### Stored records
■ ■ ■

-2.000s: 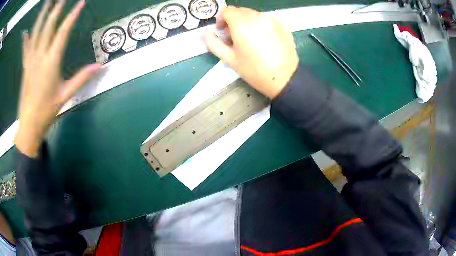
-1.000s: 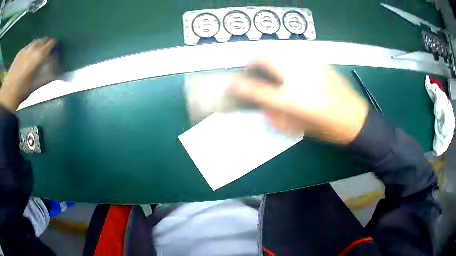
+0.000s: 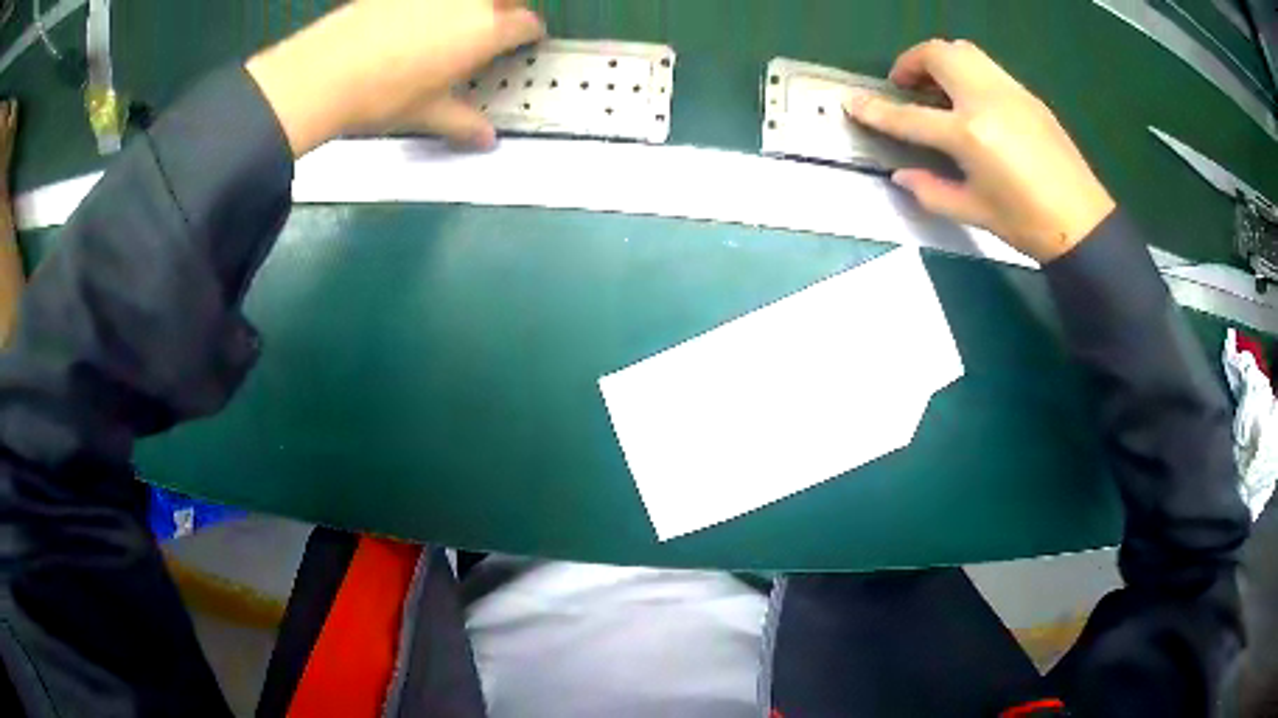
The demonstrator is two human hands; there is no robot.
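Note:
A silver perforated plate [image 3: 603, 93] with rows of small dark holes lies on the green surface just beyond the white strip. My left hand [image 3: 395, 68] holds its left end, thumb at the near edge; that end is hidden. To its right, apart from it, lies a flat plate [image 3: 802, 115] with a shallow recessed panel. My right hand [image 3: 998, 147] grips its right part, index finger on top, thumb at the near edge. A white paper sheet [image 3: 785, 400] lies slanted on the near green ledge, with nothing on it.
The white guide strip [image 3: 561, 174] runs across the green surface. A metal bracket [image 3: 1257, 225] with pale pointed arms stands at far right, above a white bundle with red edge [image 3: 1247, 400]. Part of another person's arm [image 3: 7, 225] shows at the left edge.
The flat plate has left the paper and is now beyond the strip under my right hand. My left hand has come onto the perforated plate. The four-cavity housing face and the tweezers no longer show.

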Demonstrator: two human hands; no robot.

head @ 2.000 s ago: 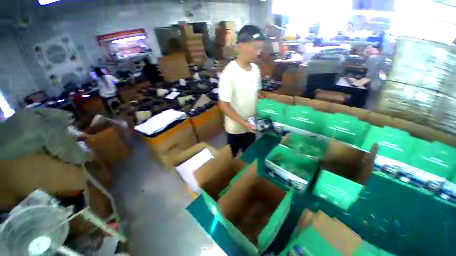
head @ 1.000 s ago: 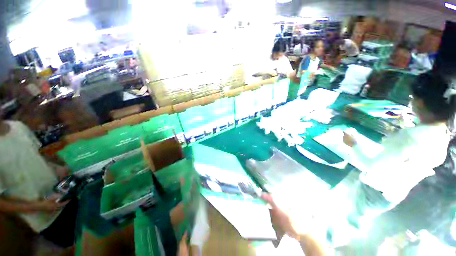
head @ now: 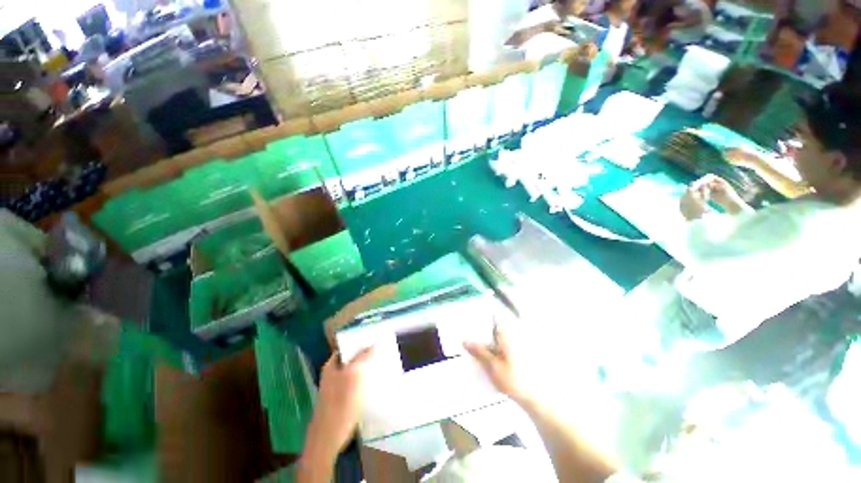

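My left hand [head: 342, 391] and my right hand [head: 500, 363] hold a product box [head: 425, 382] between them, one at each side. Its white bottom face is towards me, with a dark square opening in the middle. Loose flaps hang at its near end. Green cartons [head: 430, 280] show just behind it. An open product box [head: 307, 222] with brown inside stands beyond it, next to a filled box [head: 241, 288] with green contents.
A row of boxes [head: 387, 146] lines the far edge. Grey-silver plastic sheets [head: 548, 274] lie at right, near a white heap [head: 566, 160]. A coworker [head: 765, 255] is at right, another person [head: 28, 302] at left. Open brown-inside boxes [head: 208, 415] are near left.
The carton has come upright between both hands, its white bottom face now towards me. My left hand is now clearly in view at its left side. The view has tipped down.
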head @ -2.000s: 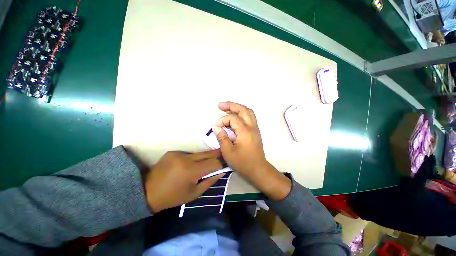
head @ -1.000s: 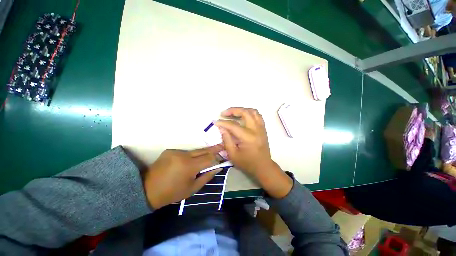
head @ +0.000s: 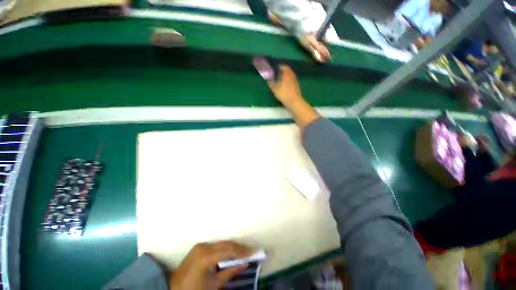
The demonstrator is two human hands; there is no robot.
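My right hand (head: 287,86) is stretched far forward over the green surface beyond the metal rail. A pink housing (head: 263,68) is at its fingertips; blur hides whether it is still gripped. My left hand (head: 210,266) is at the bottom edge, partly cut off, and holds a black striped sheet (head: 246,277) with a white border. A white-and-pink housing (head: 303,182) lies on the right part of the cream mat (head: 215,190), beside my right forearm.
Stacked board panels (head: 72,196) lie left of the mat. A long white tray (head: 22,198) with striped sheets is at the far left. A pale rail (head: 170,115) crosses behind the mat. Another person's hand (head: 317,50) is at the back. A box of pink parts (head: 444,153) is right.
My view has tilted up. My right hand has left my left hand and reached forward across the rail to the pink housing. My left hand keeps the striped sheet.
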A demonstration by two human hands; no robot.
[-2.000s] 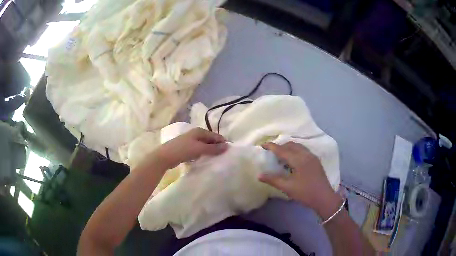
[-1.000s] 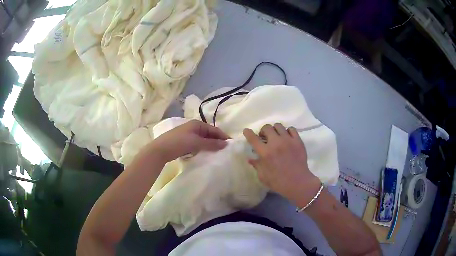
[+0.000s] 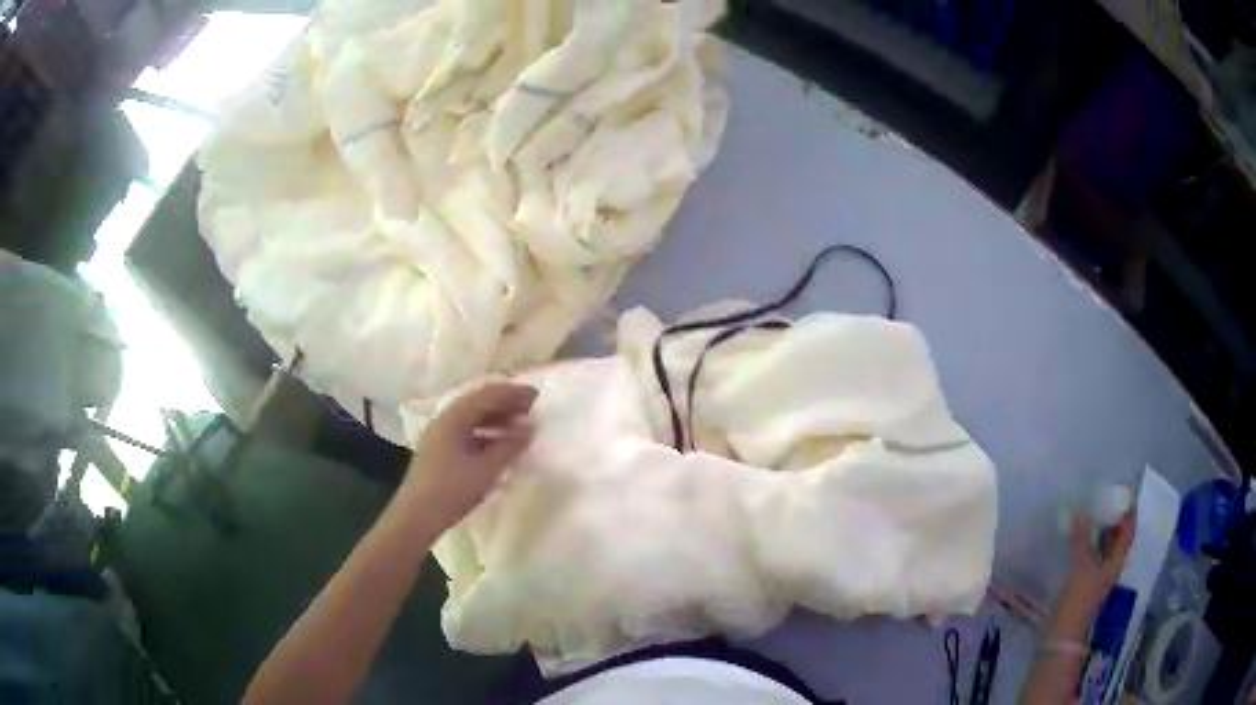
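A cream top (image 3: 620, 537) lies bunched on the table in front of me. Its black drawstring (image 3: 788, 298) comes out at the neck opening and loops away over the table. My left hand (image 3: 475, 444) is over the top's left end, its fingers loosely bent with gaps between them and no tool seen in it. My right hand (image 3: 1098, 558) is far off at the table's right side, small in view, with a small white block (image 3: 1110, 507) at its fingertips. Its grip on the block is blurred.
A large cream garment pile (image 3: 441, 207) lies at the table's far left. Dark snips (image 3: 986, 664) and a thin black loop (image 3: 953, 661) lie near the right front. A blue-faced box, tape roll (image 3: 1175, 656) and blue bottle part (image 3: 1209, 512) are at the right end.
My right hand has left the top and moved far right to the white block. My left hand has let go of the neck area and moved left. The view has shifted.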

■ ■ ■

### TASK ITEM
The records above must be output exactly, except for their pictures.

### COMPLETED TASK
-2.000s: 
-1.000s: 
+0.000s: 
The demonstrator is two human hands; there is no robot.
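Note:
A silver perforated plate [image 3: 603, 93] with rows of small dark holes lies on the green surface just beyond the white strip. My left hand [image 3: 395, 68] holds its left end, thumb at the near edge; that end is hidden. To its right, apart from it, lies a flat plate [image 3: 802, 115] with a shallow recessed panel. My right hand [image 3: 998, 147] grips its right part, index finger on top, thumb at the near edge. A white paper sheet [image 3: 785, 400] lies slanted on the near green ledge, with nothing on it.
The white guide strip [image 3: 561, 174] runs across the green surface. A metal bracket [image 3: 1257, 225] with pale pointed arms stands at far right, above a white bundle with red edge [image 3: 1247, 400]. Part of another person's arm [image 3: 7, 225] shows at the left edge.
The flat plate has left the paper and is now beyond the strip under my right hand. My left hand has come onto the perforated plate. The four-cavity housing face and the tweezers no longer show.
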
Demonstrator: two human hands; no robot.

head @ 2.000 s ago: 
head @ 1.000 s ago: 
head @ now: 

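My left hand [head: 342, 391] and my right hand [head: 500, 363] hold a product box [head: 425, 382] between them, one at each side. Its white bottom face is towards me, with a dark square opening in the middle. Loose flaps hang at its near end. Green cartons [head: 430, 280] show just behind it. An open product box [head: 307, 222] with brown inside stands beyond it, next to a filled box [head: 241, 288] with green contents.
A row of boxes [head: 387, 146] lines the far edge. Grey-silver plastic sheets [head: 548, 274] lie at right, near a white heap [head: 566, 160]. A coworker [head: 765, 255] is at right, another person [head: 28, 302] at left. Open brown-inside boxes [head: 208, 415] are near left.
The carton has come upright between both hands, its white bottom face now towards me. My left hand is now clearly in view at its left side. The view has tipped down.
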head @ -2.000s: 
head @ -1.000s: 
head @ +0.000s: 
The demonstrator is two human hands; there is no robot.
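My right hand (head: 287,86) is stretched far forward over the green surface beyond the metal rail. A pink housing (head: 263,68) is at its fingertips; blur hides whether it is still gripped. My left hand (head: 210,266) is at the bottom edge, partly cut off, and holds a black striped sheet (head: 246,277) with a white border. A white-and-pink housing (head: 303,182) lies on the right part of the cream mat (head: 215,190), beside my right forearm.
Stacked board panels (head: 72,196) lie left of the mat. A long white tray (head: 22,198) with striped sheets is at the far left. A pale rail (head: 170,115) crosses behind the mat. Another person's hand (head: 317,50) is at the back. A box of pink parts (head: 444,153) is right.
My view has tilted up. My right hand has left my left hand and reached forward across the rail to the pink housing. My left hand keeps the striped sheet.
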A demonstration by two human hands; no robot.
[-2.000s] 
[-1.000s] 
[+0.000s] 
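A cream top (image 3: 620, 537) lies bunched on the table in front of me. Its black drawstring (image 3: 788, 298) comes out at the neck opening and loops away over the table. My left hand (image 3: 475, 444) is over the top's left end, its fingers loosely bent with gaps between them and no tool seen in it. My right hand (image 3: 1098, 558) is far off at the table's right side, small in view, with a small white block (image 3: 1110, 507) at its fingertips. Its grip on the block is blurred.
A large cream garment pile (image 3: 441, 207) lies at the table's far left. Dark snips (image 3: 986, 664) and a thin black loop (image 3: 953, 661) lie near the right front. A blue-faced box, tape roll (image 3: 1175, 656) and blue bottle part (image 3: 1209, 512) are at the right end.
My right hand has left the top and moved far right to the white block. My left hand has let go of the neck area and moved left. The view has shifted.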

Output is complete for this exercise.